▶ [TASK OBJECTIVE]: Reproduce, exactly and only, the lines of the data that follows from the one containing "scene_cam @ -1" down to the one containing "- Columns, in", without pictures.

▶ [MATERIAL PROVIDED]:
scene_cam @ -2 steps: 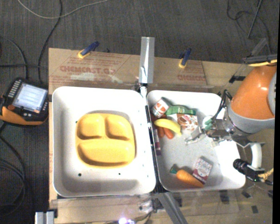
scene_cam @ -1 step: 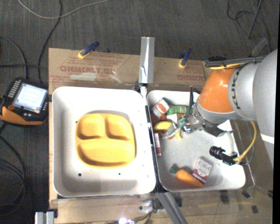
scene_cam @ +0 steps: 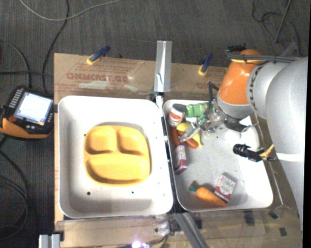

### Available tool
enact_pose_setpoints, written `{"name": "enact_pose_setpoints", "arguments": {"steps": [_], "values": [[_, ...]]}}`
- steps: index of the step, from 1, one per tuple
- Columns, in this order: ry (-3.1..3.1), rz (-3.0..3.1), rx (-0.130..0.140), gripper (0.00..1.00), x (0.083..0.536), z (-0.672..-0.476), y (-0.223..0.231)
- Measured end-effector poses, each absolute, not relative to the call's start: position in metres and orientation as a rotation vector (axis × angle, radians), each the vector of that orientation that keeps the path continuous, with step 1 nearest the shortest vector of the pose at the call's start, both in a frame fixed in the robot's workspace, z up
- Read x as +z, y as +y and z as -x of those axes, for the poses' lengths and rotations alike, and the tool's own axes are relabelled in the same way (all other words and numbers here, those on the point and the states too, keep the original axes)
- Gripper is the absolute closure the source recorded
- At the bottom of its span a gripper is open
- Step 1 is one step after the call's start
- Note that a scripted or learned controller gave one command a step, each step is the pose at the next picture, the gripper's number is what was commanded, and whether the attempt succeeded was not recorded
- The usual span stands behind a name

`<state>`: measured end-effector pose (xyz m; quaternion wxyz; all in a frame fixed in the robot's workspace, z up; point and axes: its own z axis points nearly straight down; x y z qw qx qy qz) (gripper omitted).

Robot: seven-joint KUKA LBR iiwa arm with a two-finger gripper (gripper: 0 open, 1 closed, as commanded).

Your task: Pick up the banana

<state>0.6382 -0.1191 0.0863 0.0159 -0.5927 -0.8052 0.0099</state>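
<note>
The banana (scene_cam: 182, 129) shows as a small yellow piece in the upper left corner of the right bin (scene_cam: 255, 198), partly covered by the gripper. My gripper (scene_cam: 195, 130) hangs low over that corner, its tip right beside the banana and touching or nearly touching it. I cannot tell whether anything is held. The grey arm with its orange band (scene_cam: 234, 85) reaches in from the upper right.
Crowded around the banana are a small red-and-white cup (scene_cam: 176, 116), a green packet (scene_cam: 197, 109), an orange item (scene_cam: 193, 144) and a dark can (scene_cam: 181, 159). A carrot (scene_cam: 210, 195) and a small carton (scene_cam: 225, 185) lie near the front. The left bin (scene_cam: 66, 194) holds a yellow divided tray (scene_cam: 117, 154).
</note>
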Motion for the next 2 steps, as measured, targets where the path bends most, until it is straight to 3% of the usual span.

▶ [ANSWER FOR THIS EXERCISE]:
scene_cam @ -1 step: 
scene_cam @ +0 steps: 

### Available tool
enact_pose_setpoints, written `{"name": "enact_pose_setpoints", "arguments": {"steps": [_], "values": [[_, ...]]}}`
- steps: index of the step, from 1, one per tuple
- Columns, in this order: ry (-3.1..3.1), rz (-3.0..3.1), rx (-0.130..0.140), gripper (0.00..1.00), x (0.083..0.536), z (-0.672..-0.476), y (-0.223..0.231)

Nothing else is required to finish the exercise.